Embedding¶

Kura's embedding pipeline transforms text (such as conversation summaries) into high-dimensional vector representations. These embeddings are essential for downstream tasks like clustering, search, and visualization, enabling Kura to analyze and organize large volumes of conversational data.

Overview¶

Embedding in Kura refers to the process of converting text into numerical vectors (embeddings) that capture semantic meaning. These vectors allow for efficient similarity search, clustering, and visualization of conversations and summaries.

Input: A list of texts (e.g., conversation summaries, messages, or cluster descriptions)
Output: A list of vector embeddings (list[list[float]]), typically one per input text

The Embedding Model¶

Kura uses an EmbeddingModel (see kura/embedding.py) that implements the BaseEmbeddingModel interface. Multiple backends are supported:

OpenAIEmbeddingModel: Uses OpenAI's API (e.g., text-embedding-3-small) for high-quality embeddings
SentenceTransformerEmbeddingModel: Uses local models from the sentence-transformers library (e.g., all-MiniLM-L6-v2)

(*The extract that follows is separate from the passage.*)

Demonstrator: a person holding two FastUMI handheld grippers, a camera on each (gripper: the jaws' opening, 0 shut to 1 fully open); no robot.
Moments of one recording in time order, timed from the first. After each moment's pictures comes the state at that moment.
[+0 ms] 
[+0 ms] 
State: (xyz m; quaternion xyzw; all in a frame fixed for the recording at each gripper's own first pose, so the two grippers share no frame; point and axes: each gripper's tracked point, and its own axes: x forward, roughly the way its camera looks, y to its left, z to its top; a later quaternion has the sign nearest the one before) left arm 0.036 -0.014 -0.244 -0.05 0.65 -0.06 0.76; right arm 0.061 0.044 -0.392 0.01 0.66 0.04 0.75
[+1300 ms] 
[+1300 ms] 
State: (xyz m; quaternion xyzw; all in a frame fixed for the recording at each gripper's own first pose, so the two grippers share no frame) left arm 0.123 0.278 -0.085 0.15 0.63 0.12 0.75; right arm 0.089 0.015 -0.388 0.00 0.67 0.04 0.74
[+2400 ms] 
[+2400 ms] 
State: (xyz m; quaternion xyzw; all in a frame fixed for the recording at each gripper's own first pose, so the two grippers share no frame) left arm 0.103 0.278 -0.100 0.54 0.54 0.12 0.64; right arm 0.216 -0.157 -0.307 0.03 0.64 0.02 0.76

All embedding models must implement the following interface (see kura/base_classes/embedding.py):

class BaseEmbeddingModel(ABC):
    @abstractmethod
    async def embed(self, texts: list[str]) -> list[list[float]]:
        """Embed a list of texts into a list of lists of floats"""
        pass

Key Features¶

Batching: Texts are automatically split into batches for efficient processing
Concurrency: Multiple batches are embedded in parallel (configurable concurrency)
Retry Logic: Embedding requests are retried on failure for robustness
Extensibility: New embedding backends can be added by subclassing BaseEmbeddingModel
Checkpointing: Embeddings can be cached as part of the pipeline to avoid recomputation

Output: Embeddings¶

The result of embedding is a list of vectors, each representing an input text. Embeddings are typically attached to summaries or clusters for downstream analysis.

Example output for a batch of texts:

embeddings = await embedding_model.embed([
    "Summarize the user's request.",
    "Cluster similar conversations together."
])
# embeddings: list[list[float]]

When used in the pipeline, embeddings are stored in objects such as ConversationSummary:

class ConversationSummary(BaseModel):
    chat_id: str
    summary: str
    ...
    embedding: Optional[list[float]] = None

embedding: The vector representation of the summary (or other text)

Pipeline Integration¶

Embedding is a core step in Kura's analysis pipeline:

Loading: Conversations are loaded from various sources
Summarization: Each conversation is summarized
Embedding: Summaries (or other texts) are embedded as vectors
Clustering: Embeddings are grouped into clusters
Visualization/Analysis: Clusters and embeddings are explored

Embeddable Object Representations¶

All major objects that need to be embedded in Kura (such as ConversationSummary, Cluster, and ProjectedCluster) implement __str__ methods. This ensures that each object can be converted to a meaningful text representation before embedding.

Requirement: Any object passed to an embedding model must provide a __str__ method that captures its semantic content.
Examples:
ConversationSummary uses a custom __str__ to include summary, request, task, and other fields in a structured format.
Cluster and ProjectedCluster use __str__ to return their name and description.

This design allows embedding models to work generically with a variety of object types, as long as they implement a suitable __str__ method.

References¶

TODO: Additional Embedding Providers¶

Support for other embedding providers (e.g., Cohere, HuggingFace Inference API, Google Vertex AI, local GPU models)
Community contributions and suggestions are welcome!